The package provides a thin wrapper around pysam and rsidx to parse VCF files containing GWAS summary statistics and trait metadata. See also gwasvcf an R package for parsing GWAS-VCF files.
Parses GWAS-VCF with version 1.0 of the specification
pip install pygwasvcf
Download over 10,000 GWAS-VCF files from https://gwas.mrcieu.ac.uk
Read GWAS trait/study metadata
import pygwasvcf
with pygwasvcf.GwasVcf("/path/to/gwas.vcf.gz") as g:
# print dictionary of GWAS metadata
print(g.get_metadata())
Query variant-trait association(s) by chromosome and position location
import pygwasvcf
with pygwasvcf.GwasVcf("/path/to/gwas.vcf.gz") as g:
# query by chromosome and position interval
for variant in g.query(contig="1", start=1, stop=1):
print(variant)
Query variant-trait association(s) by dbSNP rsID
import pygwasvcf
with pygwasvcf.GwasVcf("/path/to/gwas.vcf.gz") as g:
# index on dbSNP identifier
# based on [rsidx](https://github.com/bioforensics/rsidx)
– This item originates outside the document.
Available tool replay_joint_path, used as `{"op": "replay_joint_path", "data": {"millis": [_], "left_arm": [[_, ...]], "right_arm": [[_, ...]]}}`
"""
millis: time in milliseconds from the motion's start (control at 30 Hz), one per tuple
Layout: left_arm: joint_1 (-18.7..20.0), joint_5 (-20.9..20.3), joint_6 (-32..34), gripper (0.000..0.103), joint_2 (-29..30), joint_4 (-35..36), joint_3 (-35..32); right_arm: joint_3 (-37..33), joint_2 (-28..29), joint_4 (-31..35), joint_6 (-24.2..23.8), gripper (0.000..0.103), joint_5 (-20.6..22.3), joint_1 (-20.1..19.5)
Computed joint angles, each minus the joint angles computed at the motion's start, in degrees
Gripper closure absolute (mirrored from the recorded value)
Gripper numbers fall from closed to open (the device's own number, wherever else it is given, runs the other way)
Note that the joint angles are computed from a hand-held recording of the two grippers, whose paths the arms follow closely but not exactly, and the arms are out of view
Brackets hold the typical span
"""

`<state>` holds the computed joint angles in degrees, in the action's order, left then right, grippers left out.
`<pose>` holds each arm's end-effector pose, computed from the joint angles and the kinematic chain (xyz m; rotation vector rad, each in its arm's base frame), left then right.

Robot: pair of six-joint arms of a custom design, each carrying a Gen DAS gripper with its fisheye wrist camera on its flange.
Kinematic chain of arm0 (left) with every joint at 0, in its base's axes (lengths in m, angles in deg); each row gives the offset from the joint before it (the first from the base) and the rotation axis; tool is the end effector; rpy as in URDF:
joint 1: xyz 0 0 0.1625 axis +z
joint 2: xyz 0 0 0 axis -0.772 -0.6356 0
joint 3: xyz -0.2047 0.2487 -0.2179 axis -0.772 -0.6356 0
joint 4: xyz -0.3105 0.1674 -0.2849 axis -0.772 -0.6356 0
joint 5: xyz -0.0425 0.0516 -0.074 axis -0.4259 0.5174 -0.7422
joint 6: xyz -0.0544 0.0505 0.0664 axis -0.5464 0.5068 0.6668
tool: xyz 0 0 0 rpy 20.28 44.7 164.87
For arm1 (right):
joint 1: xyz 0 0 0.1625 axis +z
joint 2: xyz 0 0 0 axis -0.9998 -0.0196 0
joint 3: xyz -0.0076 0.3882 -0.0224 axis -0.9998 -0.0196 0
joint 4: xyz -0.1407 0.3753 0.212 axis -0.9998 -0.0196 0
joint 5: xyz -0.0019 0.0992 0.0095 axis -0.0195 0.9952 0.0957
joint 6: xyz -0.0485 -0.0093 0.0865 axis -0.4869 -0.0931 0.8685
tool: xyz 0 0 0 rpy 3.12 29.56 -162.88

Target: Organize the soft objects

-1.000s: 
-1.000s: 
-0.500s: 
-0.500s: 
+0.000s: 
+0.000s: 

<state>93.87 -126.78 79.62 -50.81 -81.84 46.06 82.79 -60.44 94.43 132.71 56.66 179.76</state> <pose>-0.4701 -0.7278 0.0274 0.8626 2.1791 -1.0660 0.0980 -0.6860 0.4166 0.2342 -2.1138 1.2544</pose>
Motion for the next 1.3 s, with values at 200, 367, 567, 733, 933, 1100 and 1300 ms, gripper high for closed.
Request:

# only need to do this once and then provide the index path to the constructor
# i.e. GwasVcf("/path/to/gwas.vcf.gz", rsidx_path="/path/to/gwas.vcf.gz.rsidx")
g.index_rsid()
# rapid query by rsID
for variant in g.query(variant_id="rs1245"):
print(variant)
Extract summary statistics from a variant object
import pygwasvcf
with pygwasvcf.GwasVcf("/path/to/gwas.vcf.gz") as g:
# query by chromosome and position interval
for variant in g.query(contig="1", start=1, stop=1):
# print variant-trait P value
print(pygwasvcf.VariantRecordGwasFuns.get_pval(variant, "trait_name"))
# print variant-trait SE
print(pygwasvcf.VariantRecordGwasFuns.get_se(variant, "trait_name"))
# print variant-trait beta
print(pygwasvcf.VariantRecordGwasFuns.get_beta(variant, "trait_name"))
# print variant-trait allele frequency
print(pygwasvcf.VariantRecordGwasFuns.get_af(variant, "trait_name"))
# print variant-trait ID
print(pygwasvcf.VariantRecordGwasFuns.get_id(variant, "trait_name"))
# create and print ID on-the-fly if missing
print(pygwasvcf.VariantRecordGwasFuns.get_id(variant, "trait_name", create_if_missing=True))
# print variant-trait sample size
print(pygwasvcf.VariantRecordGwasFuns.get_ss(variant, "trait_name"))
# print variant-trait total sample size from header if per-variant is missing
print(pygwasvcf.VariantRecordGwasFuns.get_ss(variant, "trait_name", g.get_metadata()))
# print variant-trait number of cases
print(pygwasvcf.VariantRecordGwasFuns.get_nc(variant, "trait_name"))
# print variant-trait total cases from header if per-variant is missing
print(pygwasvcf.VariantRecordGwasFuns.get_nc(variant, "trait_name", g.get_metadata()))
API documentation available from https://mrcieu.github.io/pygwasvcf
The variant call format provides efficient and robust storage of GWAS summary statistics. Lyon MS, Andrews SJ, Elsworth B, Gaunt TR, Hemani G, Marcora E. Genome Biol. 22, 32 (2021).